Although ultimately successful with the Japanese forces cleared from the coastal areas and driven inland, amidst difficult jungle conditions, casualties from combat and disease were high.
The End of the War
The final Japanese surrender in New Guinea came one month after VP Day (on 15 August 1945). It marked the end of the war against
Japan in the Pacific and the end of World War II. However, as celebrations reverberated around the world, isolated groups of Japanese continued fighting in PNG.
In the Aitape-Wewak region, General Adachi of the Japanese XVIII Army had vowed to fight to the end. It was not until 13 September, almost a month after VP Day that he surrendered to Major General HCH Robertson, of the Australian 6th Division, at a ceremony at Cape Wom, near Wewak.
By then General Adachi’s once proud army of 100,000 men had been reduced to about 13,000. His men died on the battlefield, from disease and from starvation. Earlier the Japanese had defended Wewak with utmost heroism.
At the end, fighting from caves in the cliffs, many Japanese refused to surrender and were sealed beneath by explosive charges set off at the entrances.
Several hundred 6th Division troops were present at the surrender ceremony, when General Adachi was ordered to hand over his sword. He appeared very taken aback before taking two paces to the rear, stopping for a few moments, then handing his sword to General
Robertson. General Adachi was escorted to the surrender table by two Australian Army military policemen.
After the war, General Adachi was convicted of war crimes and sentenced to life imprisonment, but he committed suicide in 1947.
Japanese War Crimes Trials took place in Rabaul over three periods from December 1945 to August 1947. Of the 188 trials, 390 Japanese accused war criminals were tried, and 266 were convicted. Of those, eighty-four were hanged and three were shot. The location of the graves of the criminals was never revealed even after overtures from the Japanese Government in the 1970s.
The Aitape-Wewak campaign, along with the campaigns on Bougainville and New Britain, came in for considerable criticism from both Australian and Japanese officers, who found it difficult to understand why such aggressive actions should be fought as the war was ending.
HH Hammer, referred to the ‘military futility’ of the campaigns.
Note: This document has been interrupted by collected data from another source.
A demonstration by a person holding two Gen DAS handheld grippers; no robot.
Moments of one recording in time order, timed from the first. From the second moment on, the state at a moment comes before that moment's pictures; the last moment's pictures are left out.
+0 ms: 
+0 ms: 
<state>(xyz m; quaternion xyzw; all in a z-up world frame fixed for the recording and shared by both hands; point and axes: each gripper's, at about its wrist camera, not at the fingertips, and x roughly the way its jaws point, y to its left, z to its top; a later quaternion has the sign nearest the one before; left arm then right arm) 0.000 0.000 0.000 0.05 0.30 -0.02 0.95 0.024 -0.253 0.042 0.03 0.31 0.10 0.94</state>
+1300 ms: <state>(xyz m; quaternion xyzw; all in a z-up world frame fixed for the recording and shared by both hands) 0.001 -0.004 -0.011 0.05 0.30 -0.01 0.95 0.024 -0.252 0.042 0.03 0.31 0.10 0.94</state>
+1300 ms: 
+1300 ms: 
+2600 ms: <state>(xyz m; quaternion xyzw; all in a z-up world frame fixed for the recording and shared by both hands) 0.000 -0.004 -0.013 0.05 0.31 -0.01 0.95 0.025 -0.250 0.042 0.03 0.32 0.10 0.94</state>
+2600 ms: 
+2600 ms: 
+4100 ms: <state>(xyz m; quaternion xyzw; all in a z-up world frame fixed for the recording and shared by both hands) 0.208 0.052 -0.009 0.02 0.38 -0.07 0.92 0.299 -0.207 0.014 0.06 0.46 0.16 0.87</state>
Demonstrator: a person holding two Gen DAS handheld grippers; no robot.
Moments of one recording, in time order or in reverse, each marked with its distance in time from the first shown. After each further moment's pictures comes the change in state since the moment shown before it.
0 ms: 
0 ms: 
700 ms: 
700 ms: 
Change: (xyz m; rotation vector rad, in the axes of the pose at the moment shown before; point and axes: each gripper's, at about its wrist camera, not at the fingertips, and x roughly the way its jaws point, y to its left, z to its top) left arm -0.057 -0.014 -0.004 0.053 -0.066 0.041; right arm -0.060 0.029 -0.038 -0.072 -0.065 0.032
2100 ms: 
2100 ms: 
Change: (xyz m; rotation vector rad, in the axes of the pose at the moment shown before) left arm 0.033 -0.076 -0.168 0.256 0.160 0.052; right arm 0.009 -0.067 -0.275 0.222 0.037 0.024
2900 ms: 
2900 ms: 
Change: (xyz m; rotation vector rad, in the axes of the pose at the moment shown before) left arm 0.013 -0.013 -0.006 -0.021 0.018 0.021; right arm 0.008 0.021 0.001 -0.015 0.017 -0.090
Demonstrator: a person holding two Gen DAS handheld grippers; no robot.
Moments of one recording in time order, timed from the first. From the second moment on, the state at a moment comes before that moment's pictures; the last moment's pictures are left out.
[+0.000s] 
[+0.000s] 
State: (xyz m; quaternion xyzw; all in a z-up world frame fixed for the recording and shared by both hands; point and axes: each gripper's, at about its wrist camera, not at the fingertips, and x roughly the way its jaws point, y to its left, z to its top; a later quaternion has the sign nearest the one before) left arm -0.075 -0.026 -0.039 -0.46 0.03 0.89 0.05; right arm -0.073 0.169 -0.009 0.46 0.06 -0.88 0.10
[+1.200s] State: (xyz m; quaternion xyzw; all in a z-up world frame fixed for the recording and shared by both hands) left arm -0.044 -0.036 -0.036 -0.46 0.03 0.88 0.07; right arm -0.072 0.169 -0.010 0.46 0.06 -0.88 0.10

Japanese staff officers on Bougainville believed the campaigns were ‘absolutely pointless’, and that world prestige gained by Australia would not compensate for the loss of life and equipment. On the other hand, it was argued that the campaigns were justified as there was an obligation to liberate the people of PNG as quickly as possible from Japanese rule. In many areas, Japanese occupation was creating terrible privation.
It is likely that these campaigns were fought because General Blamey wanted to continue in command of a large army in the field, and because John Curtin, the then Prime Minister, and certain members of his Cabinet believed that a continued active fighting role would strengthen their position in the coming treaty negotiations.